She’s also taken a hard line in the recent talks over whether Greece should remain in the euro. Ms. Grybauskaitė, who leads the latest country to enter the euro currency bloc, has offered some of the toughest words of any leader in the past few weeks.

“The Greek government still wants to party, but the bills have to be paid by somebody else,” she complained in a tweet last month, ahead of a make-or-break summit on whether Greece should get its third bailout in five years and avoid exiting the 19-nation euro.

Ms. Grybauskaitė leads a confident and tough-talking group of leaders and ministers from the euro’s newest members – the Baltic states of Lithuania, Latvia and Estonia, and Slovenia and Slovakia, which are increasingly preaching a new kind of fiscal tough love.

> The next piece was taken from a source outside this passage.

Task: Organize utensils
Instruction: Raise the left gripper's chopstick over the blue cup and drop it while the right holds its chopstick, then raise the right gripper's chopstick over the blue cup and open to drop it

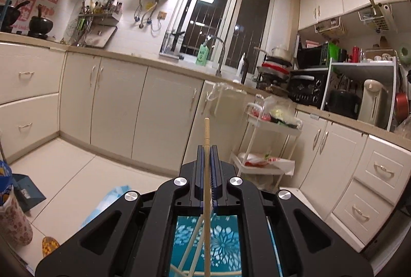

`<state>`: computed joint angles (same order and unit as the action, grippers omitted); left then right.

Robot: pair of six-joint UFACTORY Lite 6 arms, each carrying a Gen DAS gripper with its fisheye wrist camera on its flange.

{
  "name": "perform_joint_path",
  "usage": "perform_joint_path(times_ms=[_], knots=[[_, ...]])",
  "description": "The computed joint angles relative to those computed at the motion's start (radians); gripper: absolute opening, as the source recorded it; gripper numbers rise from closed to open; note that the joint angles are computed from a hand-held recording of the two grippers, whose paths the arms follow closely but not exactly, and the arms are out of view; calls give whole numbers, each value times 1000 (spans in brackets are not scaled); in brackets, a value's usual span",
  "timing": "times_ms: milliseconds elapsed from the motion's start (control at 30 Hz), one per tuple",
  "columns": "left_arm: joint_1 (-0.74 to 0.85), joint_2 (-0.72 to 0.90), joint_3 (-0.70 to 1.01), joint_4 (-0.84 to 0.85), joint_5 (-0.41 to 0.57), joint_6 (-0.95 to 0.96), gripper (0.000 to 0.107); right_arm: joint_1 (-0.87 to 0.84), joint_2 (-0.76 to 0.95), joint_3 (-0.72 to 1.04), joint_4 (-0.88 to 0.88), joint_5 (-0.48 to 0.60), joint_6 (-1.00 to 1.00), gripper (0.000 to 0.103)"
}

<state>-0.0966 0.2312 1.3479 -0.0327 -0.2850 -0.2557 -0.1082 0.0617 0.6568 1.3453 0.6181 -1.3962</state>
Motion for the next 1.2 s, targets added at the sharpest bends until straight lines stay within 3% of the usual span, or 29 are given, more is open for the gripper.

Their influence is re-shaping some of the continent’s long-held alliances.

The bloc is giving Germany a new set of conservative economic allies who are demanding that E.U. governments stick to the rules, exercise budget discipline, and resist the siren call to spend their way out of slow growth or a debt crisis.

“The leading policymakers here are clearly behind the Germans. You could argue that they are more German than the Germans,” Karsten Staehr, a former official at Estonia’s central bank and now an international finance professor at Tallinn University of Technology, told Handelsblatt Global Edition. “We here would like to think of ourselves as part of ‘northern’ Europe,” he added.